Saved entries
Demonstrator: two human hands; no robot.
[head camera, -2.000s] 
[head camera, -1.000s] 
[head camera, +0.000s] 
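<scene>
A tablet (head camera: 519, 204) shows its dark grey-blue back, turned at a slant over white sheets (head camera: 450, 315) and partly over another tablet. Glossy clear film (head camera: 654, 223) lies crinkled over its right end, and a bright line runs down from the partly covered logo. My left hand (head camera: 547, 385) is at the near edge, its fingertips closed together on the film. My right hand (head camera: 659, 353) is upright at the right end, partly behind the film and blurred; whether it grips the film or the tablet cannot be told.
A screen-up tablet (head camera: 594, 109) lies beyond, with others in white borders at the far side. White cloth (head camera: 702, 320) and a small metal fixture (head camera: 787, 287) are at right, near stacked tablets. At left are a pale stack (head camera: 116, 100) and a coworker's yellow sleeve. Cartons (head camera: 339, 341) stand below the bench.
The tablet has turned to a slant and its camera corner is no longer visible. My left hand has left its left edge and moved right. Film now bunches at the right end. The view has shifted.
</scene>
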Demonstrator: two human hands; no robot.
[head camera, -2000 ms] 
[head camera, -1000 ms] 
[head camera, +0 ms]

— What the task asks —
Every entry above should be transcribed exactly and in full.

— Completed exercise —
Demonstrator: two human hands; no robot.
[head camera, -2.000s] 
[head camera, -1.000s] 
[head camera, +0.000s] 
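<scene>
A tablet (head camera: 519, 204) shows its dark grey-blue back, turned at a slant over white sheets (head camera: 450, 315) and partly over another tablet. Glossy clear film (head camera: 654, 223) lies crinkled over its right end, and a bright line runs down from the partly covered logo. My left hand (head camera: 547, 385) is at the near edge, its fingertips closed together on the film. My right hand (head camera: 659, 353) is upright at the right end, partly behind the film and blurred; whether it grips the film or the tablet cannot be told.
A screen-up tablet (head camera: 594, 109) lies beyond, with others in white borders at the far side. White cloth (head camera: 702, 320) and a small metal fixture (head camera: 787, 287) are at right, near stacked tablets. At left are a pale stack (head camera: 116, 100) and a coworker's yellow sleeve. Cartons (head camera: 339, 341) stand below the bench.
The tablet has turned to a slant and its camera corner is no longer visible. My left hand has left its left edge and moved right. Film now bunches at the right end. The view has shifted.
</scene>
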Demonstrator: two human hands; no robot.
[head camera, -2000 ms] 
[head camera, -1000 ms] 
[head camera, +0 ms]

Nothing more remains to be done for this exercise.